11th Vice-Chancellor of Islamic University, Bangladesh
- In office 27 December 2012 – 30 June 2016
- Preceded by: M. Alauddin
- Succeeded by: Rashid Askari

Personal details
- Alma mater: University of Dhaka;
- Occupation: Writer, university academic

= Abdul Hakim Sarkar =

Bangladeshi writer and academic

Abdul Hakim Sarkar (died 11 May 2025) was a Bangladeshi writer, academic, and professor. He was the 11th vice chancellor (27 December 2012 – 30 June 2016) of Islamic University, Bangladesh. He was a long time professor of Dhaka University at Social welfare and research institute.

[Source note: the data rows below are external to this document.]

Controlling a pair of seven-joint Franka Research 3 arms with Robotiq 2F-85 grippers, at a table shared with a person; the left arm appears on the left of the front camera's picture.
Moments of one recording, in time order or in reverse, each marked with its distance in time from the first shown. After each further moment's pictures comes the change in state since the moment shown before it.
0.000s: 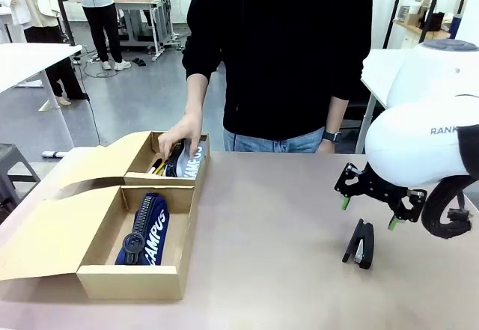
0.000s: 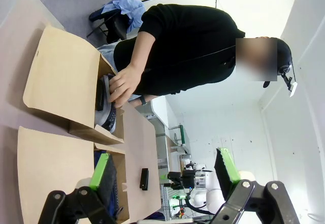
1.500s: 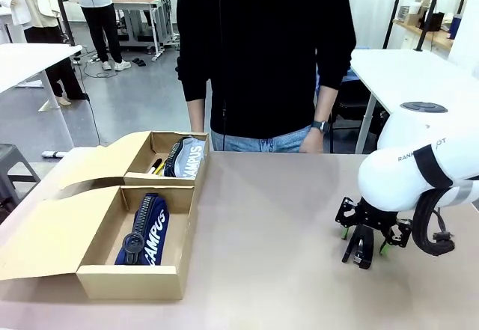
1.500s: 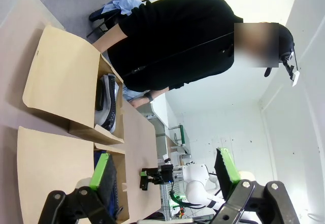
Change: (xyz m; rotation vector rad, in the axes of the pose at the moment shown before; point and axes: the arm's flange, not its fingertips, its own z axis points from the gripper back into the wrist) left arm 0.000 0.000 0.000 0.000 0.000 0.000; right arm 0.043 -0.006 -0.107 -0.009 0.099 0.064
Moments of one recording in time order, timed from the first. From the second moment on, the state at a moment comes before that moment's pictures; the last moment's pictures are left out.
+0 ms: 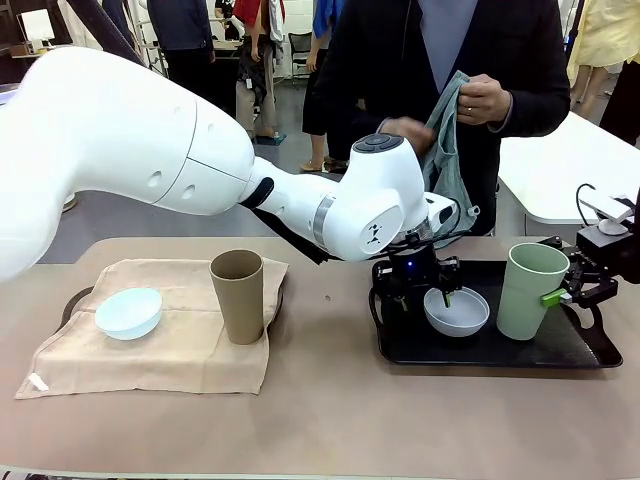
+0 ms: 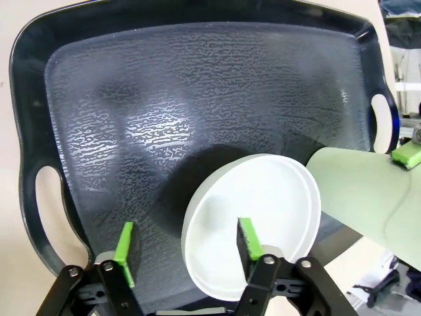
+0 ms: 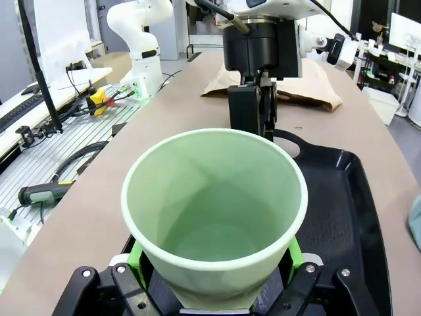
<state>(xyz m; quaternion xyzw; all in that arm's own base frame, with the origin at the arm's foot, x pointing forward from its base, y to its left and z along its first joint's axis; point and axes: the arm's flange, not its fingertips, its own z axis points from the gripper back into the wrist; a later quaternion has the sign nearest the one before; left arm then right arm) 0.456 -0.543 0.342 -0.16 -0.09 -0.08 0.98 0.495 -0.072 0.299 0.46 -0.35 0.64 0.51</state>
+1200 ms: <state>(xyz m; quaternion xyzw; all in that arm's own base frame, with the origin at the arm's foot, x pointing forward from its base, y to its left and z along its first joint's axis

== Early life and education ==
He was a student at Dhaka University, finished his graduation, and was appointed a lecturer at Dhaka University.

== IU VC appointment ==
Abdul Hakim Sarkar was appointed 11th vice chancellor of Islamic University. The appointment was made in a bid to remove the stalemate that began at the university three and a half months earlier. He was removed on 30 June 2016 by the chancellor, President Abdul Hamid, without citing any reason. But sources at the Islamic University Teacher Association (IUTA) said the VC was involved in various irregularities and corruption during his tenure. Abdul Hakim Sarkar went on Hajj in 2014 at the invitation of the King of Saudi Arabia.

== Book ==
- Samāja kalyāṇa praśāsana (Bengali: সমাজ কল্যাণ প্রশাসন)

==Death==
He died on 11 May 2025 at his residence in Sector-14, Dhaka, due to old age complications. He was 75 years old.